Pattern: This is the fundamental pattern for finding connected components in a grid graph.

# Given an m x n 2D binary grid which represents a map of '1's (land) and
# '0's (water), return the number of islands.
# An island is surrounded by water and is formed by connecting adjacent lands
# horizontally or vertically.
#
# Example 1:
# Input: grid = [
#   ["1","1","1","1","0"],
#   ["1","1","0","1","0"],
#   ["1","1","0","0","0"],
#   ["0","0","0","0","0"]
# ]
# Output: 1
#
# Example 2:
# Input: grid = [
#   ["1","1","0","0","0"],
#   ["1","1","0","0","0"],
#   ["0","0","1","0","0"],
#   ["0","0","0","1","1"]
# ]
# Output: 3
#
# Constraints:
# m == grid.length
# n == grid[i].length
# 1 <= m, n <= 300

class Solution:
    # Approach 1: DFS (Most Intuitive)
    def numIslands(self, grid: List[List[str]]) -> int:
        if not grid:
            return 0

        rows, cols = len(grid), len(grid[0])
        count = 0

        def dfs(r, c):
            # Boundary check and water check
            if (r < 0 or r >= rows or c < 0 or c >= cols or
                grid[r][c] == '0'):
                return

            # Mark as visited by changing to '0'
            grid[r][c] = '0'

            # Explore all 4 directions
            dfs(r + 1, c)
            dfs(r - 1, c)
            dfs(r, c + 1)
            dfs(r, c - 1)

        # Iterate through grid
        for r in range(rows):
            for c in range(cols):
                if grid[r][c] == '1':
                    count += 1
                    dfs(r, c)  # Mark entire island

        return count

    # Approach 2: BFS
    def numIslands2(self, grid: List[List[str]]) -> int:
        if not grid:
            return 0

        from collections import deque
        rows, cols = len(grid), len(grid[0])
        count = 0
        directions = [(0, 1), (0, -1), (1, 0), (-1, 0)]

        def bfs(r, c):
            queue = deque([(r, c)])
            grid[r][c] = '0'

            while queue:
                row, col = queue.popleft()
                for dr, dc in directions:
                    nr, nc = row + dr, col + dc
                    if (0 <= nr < rows and 0 <= nc < cols and
                        grid[nr][nc] == '1'):
                        grid[nr][nc] = '0'
                        queue.append((nr, nc))

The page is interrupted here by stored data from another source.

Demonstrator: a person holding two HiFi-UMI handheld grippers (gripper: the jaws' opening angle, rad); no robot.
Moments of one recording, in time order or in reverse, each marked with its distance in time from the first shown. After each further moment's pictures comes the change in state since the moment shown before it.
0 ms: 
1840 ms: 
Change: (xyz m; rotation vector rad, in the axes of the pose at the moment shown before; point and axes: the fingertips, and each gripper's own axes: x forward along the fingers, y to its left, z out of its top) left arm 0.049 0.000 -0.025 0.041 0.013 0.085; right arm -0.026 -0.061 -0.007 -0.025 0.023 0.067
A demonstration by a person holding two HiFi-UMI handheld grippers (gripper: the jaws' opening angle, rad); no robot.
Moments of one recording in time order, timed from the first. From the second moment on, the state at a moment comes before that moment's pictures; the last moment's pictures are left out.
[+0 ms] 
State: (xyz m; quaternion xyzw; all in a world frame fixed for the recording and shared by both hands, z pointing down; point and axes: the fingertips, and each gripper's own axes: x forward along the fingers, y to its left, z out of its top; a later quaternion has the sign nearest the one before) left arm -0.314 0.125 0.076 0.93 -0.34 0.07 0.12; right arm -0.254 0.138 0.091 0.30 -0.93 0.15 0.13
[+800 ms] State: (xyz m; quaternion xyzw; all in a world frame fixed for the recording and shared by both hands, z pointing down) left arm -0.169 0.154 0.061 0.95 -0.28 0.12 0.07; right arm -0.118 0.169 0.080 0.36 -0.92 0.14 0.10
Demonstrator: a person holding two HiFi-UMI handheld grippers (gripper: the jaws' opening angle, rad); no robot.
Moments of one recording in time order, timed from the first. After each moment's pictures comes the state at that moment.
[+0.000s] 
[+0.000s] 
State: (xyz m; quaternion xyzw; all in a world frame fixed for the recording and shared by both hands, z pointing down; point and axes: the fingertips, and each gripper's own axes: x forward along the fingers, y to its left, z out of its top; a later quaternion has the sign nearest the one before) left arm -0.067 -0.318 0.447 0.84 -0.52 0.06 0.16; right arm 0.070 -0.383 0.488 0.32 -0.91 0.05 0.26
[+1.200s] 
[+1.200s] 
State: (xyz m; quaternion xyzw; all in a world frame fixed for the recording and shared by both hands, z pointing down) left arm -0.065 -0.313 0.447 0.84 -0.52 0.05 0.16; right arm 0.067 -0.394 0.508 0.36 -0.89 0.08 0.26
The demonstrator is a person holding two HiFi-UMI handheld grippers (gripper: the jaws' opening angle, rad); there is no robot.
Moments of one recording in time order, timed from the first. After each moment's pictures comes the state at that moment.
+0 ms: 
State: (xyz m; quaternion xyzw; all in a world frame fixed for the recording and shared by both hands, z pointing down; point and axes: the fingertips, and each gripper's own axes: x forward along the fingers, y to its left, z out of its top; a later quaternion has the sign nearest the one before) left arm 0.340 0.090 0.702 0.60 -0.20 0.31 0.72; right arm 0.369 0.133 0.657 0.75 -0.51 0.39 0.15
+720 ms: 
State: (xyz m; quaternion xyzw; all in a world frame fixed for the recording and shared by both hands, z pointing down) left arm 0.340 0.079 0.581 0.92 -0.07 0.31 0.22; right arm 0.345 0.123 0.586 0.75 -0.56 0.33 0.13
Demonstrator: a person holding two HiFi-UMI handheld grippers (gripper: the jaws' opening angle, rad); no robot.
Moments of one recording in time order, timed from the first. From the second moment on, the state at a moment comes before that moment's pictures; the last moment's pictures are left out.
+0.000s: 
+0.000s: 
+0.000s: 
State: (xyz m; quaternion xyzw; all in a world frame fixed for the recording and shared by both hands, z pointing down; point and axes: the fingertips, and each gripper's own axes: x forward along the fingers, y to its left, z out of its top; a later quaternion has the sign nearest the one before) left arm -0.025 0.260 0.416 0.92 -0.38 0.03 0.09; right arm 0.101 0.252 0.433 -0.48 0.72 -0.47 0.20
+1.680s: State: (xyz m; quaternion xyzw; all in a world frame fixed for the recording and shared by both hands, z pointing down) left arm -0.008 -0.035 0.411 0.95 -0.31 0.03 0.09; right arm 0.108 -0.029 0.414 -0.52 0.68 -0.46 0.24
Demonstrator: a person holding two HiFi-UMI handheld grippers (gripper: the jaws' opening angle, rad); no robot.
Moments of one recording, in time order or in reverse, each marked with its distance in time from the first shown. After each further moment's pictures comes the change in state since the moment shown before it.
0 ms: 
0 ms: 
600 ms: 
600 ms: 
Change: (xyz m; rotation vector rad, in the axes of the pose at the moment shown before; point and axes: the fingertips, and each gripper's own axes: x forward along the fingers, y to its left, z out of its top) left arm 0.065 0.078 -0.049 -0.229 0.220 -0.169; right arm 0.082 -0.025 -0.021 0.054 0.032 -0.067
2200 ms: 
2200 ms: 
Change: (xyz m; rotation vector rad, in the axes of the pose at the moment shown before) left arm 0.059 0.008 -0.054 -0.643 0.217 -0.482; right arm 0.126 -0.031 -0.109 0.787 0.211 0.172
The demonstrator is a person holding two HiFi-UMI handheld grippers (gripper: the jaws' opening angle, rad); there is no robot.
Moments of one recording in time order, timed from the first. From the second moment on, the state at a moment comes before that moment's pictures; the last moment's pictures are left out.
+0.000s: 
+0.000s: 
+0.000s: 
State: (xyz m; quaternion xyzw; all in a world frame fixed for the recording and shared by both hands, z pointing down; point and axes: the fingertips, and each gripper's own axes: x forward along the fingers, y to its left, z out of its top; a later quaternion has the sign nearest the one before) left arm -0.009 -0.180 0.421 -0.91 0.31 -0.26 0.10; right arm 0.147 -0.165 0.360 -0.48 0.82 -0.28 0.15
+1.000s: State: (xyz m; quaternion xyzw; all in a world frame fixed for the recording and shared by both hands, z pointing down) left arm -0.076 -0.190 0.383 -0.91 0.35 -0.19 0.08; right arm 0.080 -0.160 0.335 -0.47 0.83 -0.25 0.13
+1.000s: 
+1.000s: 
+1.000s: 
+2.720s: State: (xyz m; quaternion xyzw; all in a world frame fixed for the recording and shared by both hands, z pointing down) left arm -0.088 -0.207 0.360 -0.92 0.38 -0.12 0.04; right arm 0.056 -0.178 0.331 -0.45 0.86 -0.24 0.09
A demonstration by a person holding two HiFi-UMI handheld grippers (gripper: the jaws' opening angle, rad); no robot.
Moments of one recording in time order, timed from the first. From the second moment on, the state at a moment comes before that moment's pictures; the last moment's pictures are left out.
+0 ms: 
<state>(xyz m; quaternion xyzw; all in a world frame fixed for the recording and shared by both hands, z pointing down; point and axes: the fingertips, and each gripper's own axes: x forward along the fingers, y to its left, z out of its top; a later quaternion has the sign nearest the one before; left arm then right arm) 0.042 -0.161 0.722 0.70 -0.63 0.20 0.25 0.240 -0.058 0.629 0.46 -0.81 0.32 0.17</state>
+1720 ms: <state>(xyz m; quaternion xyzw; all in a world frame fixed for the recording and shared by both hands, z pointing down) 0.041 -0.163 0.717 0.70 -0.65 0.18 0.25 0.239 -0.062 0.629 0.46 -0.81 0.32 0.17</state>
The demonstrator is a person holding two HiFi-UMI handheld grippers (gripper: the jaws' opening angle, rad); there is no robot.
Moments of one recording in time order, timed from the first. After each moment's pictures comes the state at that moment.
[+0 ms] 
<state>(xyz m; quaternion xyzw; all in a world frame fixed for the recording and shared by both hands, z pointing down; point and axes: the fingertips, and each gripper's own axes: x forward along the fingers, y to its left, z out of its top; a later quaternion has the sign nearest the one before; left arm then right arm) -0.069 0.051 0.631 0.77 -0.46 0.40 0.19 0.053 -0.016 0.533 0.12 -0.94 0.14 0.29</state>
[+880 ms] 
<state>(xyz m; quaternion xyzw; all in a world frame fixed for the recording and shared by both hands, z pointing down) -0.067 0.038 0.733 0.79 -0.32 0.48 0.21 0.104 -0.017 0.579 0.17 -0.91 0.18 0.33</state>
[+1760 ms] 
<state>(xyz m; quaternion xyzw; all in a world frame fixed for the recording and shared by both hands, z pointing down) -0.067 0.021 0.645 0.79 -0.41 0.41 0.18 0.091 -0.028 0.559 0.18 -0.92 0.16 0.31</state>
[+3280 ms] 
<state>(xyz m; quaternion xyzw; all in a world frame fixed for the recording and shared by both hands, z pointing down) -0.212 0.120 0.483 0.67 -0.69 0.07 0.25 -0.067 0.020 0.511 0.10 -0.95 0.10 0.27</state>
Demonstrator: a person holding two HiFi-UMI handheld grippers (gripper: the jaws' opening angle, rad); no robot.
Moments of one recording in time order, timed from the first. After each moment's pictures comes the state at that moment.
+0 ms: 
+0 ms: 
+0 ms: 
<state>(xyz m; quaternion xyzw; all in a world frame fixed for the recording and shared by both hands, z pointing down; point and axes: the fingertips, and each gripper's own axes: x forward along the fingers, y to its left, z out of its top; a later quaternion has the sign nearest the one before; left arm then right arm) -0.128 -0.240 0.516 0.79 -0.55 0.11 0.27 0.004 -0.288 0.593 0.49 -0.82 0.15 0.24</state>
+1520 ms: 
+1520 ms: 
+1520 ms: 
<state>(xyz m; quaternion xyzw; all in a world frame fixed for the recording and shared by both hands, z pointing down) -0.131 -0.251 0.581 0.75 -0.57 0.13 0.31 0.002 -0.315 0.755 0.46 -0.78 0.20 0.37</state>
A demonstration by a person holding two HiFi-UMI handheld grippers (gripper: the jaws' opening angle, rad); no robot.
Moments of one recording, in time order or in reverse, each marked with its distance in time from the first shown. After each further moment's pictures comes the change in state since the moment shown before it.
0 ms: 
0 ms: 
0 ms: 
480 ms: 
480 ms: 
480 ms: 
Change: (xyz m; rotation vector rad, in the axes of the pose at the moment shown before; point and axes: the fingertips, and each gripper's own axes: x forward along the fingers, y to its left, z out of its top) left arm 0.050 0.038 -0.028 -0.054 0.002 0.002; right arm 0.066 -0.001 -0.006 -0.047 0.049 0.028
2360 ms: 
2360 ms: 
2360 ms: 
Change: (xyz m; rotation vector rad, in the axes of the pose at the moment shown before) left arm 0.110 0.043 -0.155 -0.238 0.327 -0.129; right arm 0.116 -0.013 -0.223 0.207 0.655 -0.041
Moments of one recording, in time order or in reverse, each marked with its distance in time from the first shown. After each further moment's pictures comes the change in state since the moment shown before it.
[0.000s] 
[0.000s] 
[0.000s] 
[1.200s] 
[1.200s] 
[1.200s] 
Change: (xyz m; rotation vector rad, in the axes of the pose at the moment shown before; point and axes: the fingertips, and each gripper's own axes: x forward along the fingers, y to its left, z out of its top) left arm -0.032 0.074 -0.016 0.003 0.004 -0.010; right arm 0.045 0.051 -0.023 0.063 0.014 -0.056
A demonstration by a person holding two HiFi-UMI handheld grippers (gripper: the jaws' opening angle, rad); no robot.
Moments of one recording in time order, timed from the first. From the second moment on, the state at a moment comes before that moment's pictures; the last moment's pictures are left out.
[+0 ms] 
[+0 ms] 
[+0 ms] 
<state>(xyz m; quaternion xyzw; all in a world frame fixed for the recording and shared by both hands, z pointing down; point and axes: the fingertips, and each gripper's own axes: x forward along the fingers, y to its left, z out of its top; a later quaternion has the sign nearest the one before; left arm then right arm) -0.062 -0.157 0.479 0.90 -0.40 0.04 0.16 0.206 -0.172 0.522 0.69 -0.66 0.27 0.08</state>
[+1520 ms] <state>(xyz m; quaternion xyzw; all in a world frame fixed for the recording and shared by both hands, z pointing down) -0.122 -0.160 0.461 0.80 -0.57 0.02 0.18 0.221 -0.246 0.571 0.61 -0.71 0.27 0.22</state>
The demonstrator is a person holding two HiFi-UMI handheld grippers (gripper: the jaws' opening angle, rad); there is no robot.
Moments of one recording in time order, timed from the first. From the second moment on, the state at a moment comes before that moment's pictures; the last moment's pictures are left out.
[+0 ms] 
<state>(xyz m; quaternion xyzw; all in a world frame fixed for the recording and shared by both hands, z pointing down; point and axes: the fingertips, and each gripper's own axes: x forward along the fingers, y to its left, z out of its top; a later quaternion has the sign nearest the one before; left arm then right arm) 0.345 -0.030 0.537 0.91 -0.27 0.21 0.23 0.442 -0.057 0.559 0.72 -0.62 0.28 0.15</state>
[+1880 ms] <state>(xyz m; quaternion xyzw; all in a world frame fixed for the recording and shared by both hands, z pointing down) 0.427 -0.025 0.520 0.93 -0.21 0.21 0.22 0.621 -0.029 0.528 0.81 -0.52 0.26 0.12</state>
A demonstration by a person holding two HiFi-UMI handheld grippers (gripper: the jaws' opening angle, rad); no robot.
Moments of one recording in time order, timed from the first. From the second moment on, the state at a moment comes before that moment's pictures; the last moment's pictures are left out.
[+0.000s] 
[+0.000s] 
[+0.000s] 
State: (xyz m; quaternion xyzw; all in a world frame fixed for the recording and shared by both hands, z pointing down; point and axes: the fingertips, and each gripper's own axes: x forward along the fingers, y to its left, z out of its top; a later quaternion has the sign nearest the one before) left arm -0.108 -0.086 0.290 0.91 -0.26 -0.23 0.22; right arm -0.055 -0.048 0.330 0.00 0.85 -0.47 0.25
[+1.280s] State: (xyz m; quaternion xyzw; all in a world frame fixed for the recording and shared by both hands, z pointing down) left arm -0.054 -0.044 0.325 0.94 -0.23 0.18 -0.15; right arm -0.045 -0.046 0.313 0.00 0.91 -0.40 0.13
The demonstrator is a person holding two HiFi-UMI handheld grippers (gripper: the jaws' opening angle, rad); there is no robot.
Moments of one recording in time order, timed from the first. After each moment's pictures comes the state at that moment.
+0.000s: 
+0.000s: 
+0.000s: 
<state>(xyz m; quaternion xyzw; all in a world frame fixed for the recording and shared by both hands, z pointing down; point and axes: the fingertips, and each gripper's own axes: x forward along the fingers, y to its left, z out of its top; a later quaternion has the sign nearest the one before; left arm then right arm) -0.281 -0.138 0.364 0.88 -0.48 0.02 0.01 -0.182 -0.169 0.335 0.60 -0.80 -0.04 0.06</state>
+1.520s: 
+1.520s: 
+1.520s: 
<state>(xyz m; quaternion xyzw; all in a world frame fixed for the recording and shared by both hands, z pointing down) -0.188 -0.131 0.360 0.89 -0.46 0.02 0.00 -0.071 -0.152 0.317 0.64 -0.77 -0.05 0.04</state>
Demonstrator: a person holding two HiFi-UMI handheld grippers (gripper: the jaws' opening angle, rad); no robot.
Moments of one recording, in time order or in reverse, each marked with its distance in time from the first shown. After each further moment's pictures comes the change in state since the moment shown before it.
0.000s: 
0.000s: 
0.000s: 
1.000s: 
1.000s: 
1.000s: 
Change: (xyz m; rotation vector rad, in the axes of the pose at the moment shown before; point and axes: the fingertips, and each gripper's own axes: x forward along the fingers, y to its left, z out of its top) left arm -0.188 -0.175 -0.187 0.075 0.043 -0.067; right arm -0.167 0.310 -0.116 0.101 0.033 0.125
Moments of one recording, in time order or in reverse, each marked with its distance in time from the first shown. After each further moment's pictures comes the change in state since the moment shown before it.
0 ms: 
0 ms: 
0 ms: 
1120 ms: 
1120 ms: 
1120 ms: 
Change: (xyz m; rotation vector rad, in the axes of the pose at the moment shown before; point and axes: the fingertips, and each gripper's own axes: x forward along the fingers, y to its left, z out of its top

        for r in range(rows):
            for c in range(cols):
                if grid[r][c] == '1':
                    count += 1
                    bfs(r, c)

        return count

# Time Complexity: O(m * n) - visit each cell once
# Space Complexity: O(m * n) - recursion stack in worst case
#
# Pattern: Grid DFS/BFS for connected components
# This pattern applies to many similar problems!